§ Exercise goal
Nothing in the records should change; write them all out exactly.

§ Dataset entries
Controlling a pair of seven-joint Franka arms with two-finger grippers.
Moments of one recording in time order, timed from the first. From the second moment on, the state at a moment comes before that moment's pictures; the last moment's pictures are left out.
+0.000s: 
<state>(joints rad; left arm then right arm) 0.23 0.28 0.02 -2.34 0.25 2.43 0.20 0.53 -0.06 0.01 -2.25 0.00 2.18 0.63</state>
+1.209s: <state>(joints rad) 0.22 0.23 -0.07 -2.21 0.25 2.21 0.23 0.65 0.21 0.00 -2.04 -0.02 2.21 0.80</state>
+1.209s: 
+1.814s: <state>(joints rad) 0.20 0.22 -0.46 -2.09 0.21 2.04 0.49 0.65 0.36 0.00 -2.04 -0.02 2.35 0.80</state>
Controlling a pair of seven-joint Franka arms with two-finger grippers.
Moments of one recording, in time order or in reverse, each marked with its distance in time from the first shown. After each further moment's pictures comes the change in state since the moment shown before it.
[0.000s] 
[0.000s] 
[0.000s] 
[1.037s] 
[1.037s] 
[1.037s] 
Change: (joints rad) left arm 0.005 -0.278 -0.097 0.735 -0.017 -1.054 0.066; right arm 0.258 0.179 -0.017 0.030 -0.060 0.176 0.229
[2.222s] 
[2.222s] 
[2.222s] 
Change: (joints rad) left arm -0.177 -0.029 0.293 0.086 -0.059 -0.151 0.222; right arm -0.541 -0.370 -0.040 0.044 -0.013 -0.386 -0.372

§ Response to the task
Controlling a pair of seven-joint Franka arms with two-finger grippers.
Moments of one recording in time order, timed from the first. From the second moment on, the state at a moment comes before that moment's pictures; the last moment's pictures are left out.
+0.000s: 
<state>(joints rad; left arm then right arm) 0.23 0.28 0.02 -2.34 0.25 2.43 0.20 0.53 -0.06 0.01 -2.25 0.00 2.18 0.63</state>
+1.209s: <state>(joints rad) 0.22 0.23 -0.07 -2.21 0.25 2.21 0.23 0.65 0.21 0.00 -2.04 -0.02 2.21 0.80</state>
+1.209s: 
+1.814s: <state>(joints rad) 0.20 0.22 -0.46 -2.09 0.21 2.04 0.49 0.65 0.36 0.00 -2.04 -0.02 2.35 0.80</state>
Controlling a pair of seven-joint Franka arms with two-finger grippers.
Moments of one recording, in time order or in reverse, each marked with its distance in time from the first shown. After each further moment's pictures comes the change in state since the moment shown before it.
[0.000s] 
[0.000s] 
[0.000s] 
[1.037s] 
[1.037s] 
[1.037s] 
Change: (joints rad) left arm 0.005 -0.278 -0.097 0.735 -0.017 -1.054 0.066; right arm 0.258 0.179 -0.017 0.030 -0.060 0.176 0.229
[2.222s] 
[2.222s] 
[2.222s] 
Change: (joints rad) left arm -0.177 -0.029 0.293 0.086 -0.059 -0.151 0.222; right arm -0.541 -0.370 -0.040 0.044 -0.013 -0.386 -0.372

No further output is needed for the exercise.